• **EXERCISE AIM**
Every record shown below is to be output exactly.

=== Begin Enclosure ===

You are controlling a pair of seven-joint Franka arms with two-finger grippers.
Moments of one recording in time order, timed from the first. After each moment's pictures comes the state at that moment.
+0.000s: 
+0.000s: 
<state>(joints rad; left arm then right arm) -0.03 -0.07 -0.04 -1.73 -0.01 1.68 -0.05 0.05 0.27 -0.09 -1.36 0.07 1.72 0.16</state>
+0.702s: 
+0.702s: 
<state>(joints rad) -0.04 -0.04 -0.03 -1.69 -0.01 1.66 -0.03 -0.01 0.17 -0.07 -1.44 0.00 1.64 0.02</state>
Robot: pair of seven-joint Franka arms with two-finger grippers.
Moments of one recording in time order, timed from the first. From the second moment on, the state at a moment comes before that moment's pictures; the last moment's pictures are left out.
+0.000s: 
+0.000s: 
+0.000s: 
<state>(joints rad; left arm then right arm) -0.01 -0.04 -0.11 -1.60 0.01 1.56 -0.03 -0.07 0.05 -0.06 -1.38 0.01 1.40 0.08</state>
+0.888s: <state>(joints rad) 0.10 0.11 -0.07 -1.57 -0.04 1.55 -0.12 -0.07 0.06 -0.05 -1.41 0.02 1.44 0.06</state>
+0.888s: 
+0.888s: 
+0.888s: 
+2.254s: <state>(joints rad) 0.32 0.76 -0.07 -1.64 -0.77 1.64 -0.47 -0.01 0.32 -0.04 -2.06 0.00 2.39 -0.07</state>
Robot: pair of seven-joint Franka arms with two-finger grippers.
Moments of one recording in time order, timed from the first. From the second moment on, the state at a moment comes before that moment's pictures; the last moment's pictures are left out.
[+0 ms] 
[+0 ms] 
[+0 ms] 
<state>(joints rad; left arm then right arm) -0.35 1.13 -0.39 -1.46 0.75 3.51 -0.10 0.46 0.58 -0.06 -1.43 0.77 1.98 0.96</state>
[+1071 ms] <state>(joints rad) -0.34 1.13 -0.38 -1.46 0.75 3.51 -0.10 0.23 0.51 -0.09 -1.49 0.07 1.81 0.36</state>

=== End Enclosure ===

• **EXPECTED OUTPUT**
You are controlling a pair of seven-joint Franka arms with two-finger grippers.
Moments of one recording in time order, timed from the first. After each moment's pictures comes the state at that moment.
+0.000s: 
+0.000s: 
<state>(joints rad; left arm then right arm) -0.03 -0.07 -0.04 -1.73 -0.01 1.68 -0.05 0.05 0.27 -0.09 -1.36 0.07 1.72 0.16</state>
+0.702s: 
+0.702s: 
<state>(joints rad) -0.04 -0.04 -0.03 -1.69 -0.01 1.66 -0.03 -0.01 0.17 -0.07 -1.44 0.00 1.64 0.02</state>
Robot: pair of seven-joint Franka arms with two-finger grippers.
Moments of one recording in time order, timed from the first. From the second moment on, the state at a moment comes before that moment's pictures; the last moment's pictures are left out.
+0.000s: 
+0.000s: 
+0.000s: 
<state>(joints rad; left arm then right arm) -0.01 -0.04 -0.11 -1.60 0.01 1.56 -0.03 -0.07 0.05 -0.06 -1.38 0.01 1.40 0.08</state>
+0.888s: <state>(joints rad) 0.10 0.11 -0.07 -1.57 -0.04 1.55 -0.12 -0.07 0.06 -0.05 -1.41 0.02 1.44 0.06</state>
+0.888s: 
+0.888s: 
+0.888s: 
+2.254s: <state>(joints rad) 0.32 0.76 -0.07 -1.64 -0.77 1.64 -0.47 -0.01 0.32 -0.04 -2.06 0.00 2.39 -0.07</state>
Robot: pair of seven-joint Franka arms with two-finger grippers.
Moments of one recording in time order, timed from the first. From the second moment on, the state at a moment comes before that moment's pictures; the last moment's pictures are left out.
[+0 ms] 
[+0 ms] 
[+0 ms] 
<state>(joints rad; left arm then right arm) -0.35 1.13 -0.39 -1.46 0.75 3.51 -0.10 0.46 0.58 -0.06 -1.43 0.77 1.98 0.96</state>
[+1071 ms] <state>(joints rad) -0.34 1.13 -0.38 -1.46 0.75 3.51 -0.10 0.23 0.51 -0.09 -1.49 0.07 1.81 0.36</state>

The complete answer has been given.